Id. at 240 (footnotes omitted).

The Third Circuit’s decision marked a departure from the majority of both federal maritime and state law cases, see, e.g., Devries v. Gen. Elec. Co., 188 F. Supp. 3d at 456 n.5 (summarizing appellate precedent on the bare metal defense in nationwide asbestos cases at the time the Eastern District of Pennsylvania multi-district litigation court adopted the bright-line rule in Conner); Walls v. Ford Motor Co., 160 A.3d 1135 & n.10 (Del. 2017) (declining to address the issue but collecting state and federal district court cases applying a bright-line bare metal defense), thereby potentially opening the floodgates for claims against previously protected manufacturers. And while the Third Circuit’s analysis turned on a unique principle of federal maritime law (i.e., the protection of sailors), it seems the state law tide is turning in the same direction.

For example, in 2016, Washington’s Supreme Court walked back from its previous application of a bright-line bare metal defense (on which Judge Robreno relied when he adopted the bright-line rule in 2012 in Conner). See Macias v. Saberhagen Holdings, Inc., 175 Wash. 2d 402 (Wash. 2012) (under Washington law, manufacturer of asbestos-free product may be liable where intended use of device is what causes the asbestos exposure, under chain of distribution exception). Also in 2016, New York’s highest court rejected a bright-line bare metal defense for failure to warn claims against a manufacturer that knew the Navy would use its asbestos-free products with asbestos-based products, In re New York City Asbestos Litig., 27 N.Y.3d 765, 793-803 (N.Y. 2016) (setting forth the rule, under New York law, that “the manufacturer of a product has a duty to warn of the danger arising from the known and reasonably foreseeable use of its product in combination with a third-party product which, as a matter of design, mechanics or economic necessity, is necessary to enable the manufacturer’s product to function as intended.”), and Oregon’s intermediate appellate court held similarly, McKenzie v. A.W. Chesterson Co., 277 Or. App. 728, 750 (Or. Ct.

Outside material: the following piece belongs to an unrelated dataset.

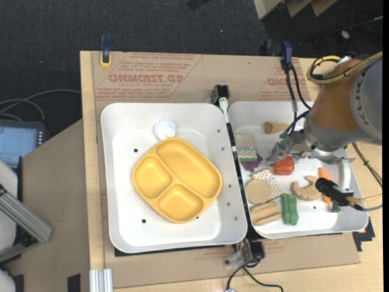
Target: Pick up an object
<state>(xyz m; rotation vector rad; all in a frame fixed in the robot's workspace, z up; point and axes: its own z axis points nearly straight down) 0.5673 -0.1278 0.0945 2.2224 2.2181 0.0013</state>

App. 2016) (rejecting bright-line bare metal defense to strict liability and negligence claims).

Further developments are forthcoming; addressing a defendant-manufacturer’s appeal from a denied post-trial motion for judgment under the bare metal defense, the Third Circuit recently submitted certified questions to the Pennsylvania Supreme Court concenring the availability of, and the appropriate test for, the bare metal defense under Pennsylvania law. See In re: Asbestos Prod. Liab. Litig. (No. VI), 873 F.3d at 235 n.2. As the Pennsylvania Supreme Court has accepted the question, see In re: Asbestos Prod. Liab. Litig. (No. VI) Crane Co., No. 110 EM 2017 (Pa. Oct. 26, 2017), we will report back on its answers and the evolving landscape (and waters) of the bare metal defense.